Third - Air bladder/bag leaks - These will often *seem* intermittent / difficult to identify. This is because the bladders roll/fold over themselves to differing extents throughout their range of motion. The way these leak are via small holes/cracks that develop over time. When minor, these are able to "self-seal" to some degree *when positioned favorably*, but when they get positioned in such a way that they are on the 'edge' of the 'rollover' (my own terminology here), they become un-sealed due to the extra stress on that area of the bladder. This causes air/nitrogen loss. These cracks/holes typically develop on the bladder where the rollover is most often located - say, 'normal' ride height, for example. So when the bladder is at this "normal" height the cracks are exposed/stressed, and leak. But if you change the ride height to 'aero' or 'offroad' or 'entry/exit', this changes where the rollover is on the bladder and oftentimes puts the cracks back on 'the flat' of the bladder where they manage to seal themselves back up. This is where the "intermittent" thing comes in. The holes/cracks are always there, but they may not actually leak unless they are positioned on this rollover edge. This is why you might park it overnight at "normal" height and find, say, your rear driver's corner an inch or two lower in the morning; but not ALL the air is gone. What happened was the cracks leaked until they were no longer on the rollover edge, then were able to seal up. When you turn the vehicle back on, the ASCM will send air from the reservoir to the leaking bag to replenish the lost air and get back to the commanded height, and then may trigger opening of the supplemental ambient air intake in order to then replenish the reservoir. This introduces moisture which can wreak havoc in freezing temperatures, etc. Now this cycle repeats itself until the cracks become worse, leak more, and eventually start to stress your compressor, etc - blowing the 40A compressor fuse, getting overheating errors and other malfunction lights, and getting all kinds of wonky and inconsistent ride heights from all 4 corners.
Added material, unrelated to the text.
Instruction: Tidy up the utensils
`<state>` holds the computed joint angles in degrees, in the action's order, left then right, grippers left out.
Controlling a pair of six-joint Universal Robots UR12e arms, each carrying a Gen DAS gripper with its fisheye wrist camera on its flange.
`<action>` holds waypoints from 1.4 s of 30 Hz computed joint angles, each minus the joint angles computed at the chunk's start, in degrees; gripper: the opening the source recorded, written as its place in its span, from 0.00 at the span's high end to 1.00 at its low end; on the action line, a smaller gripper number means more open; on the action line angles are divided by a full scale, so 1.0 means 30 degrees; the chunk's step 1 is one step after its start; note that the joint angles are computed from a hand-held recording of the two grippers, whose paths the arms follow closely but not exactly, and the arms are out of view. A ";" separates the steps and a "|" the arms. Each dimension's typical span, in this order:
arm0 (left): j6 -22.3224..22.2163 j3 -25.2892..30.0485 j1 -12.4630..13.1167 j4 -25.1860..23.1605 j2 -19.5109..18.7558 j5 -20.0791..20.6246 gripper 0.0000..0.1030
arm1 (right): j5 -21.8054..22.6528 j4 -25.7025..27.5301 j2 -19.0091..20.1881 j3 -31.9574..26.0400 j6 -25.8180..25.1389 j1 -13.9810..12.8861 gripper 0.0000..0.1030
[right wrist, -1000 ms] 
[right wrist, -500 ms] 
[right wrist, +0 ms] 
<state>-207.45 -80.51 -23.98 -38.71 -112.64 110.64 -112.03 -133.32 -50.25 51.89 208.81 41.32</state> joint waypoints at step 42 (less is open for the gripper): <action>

The malfunction messages/lights and even DTCs will have you pointed in a million wrong directions and you'll find yourself throwing thousands of dollars worth of unnecessary parts at it if you don't simply diagnose and address the leaks first.

I could keep going, but I think this is getting a little long-winded. One last thing I'll mention: Air still moves within the system even if your compressor is shot/fuse is blown, so a leaky *rear* bag can sometimes present itself with a *front* corner (or both) dropping to the bump stops while the rear still appears ok (or sometimes even over-inflated). This is because the valve block is still allowing movement even though the compressor isn't there to help. This will obviously cause issues when the ASCM wants to move air from a component (ie: a bladder) with *less* pressure than its destination (ie: the reservoir), as there's nothing working to overcome the pressure differential (ie: the compressor).

Happy to help further if anyone has questions.
That made for a good reading. Welcome to the forum`s sir.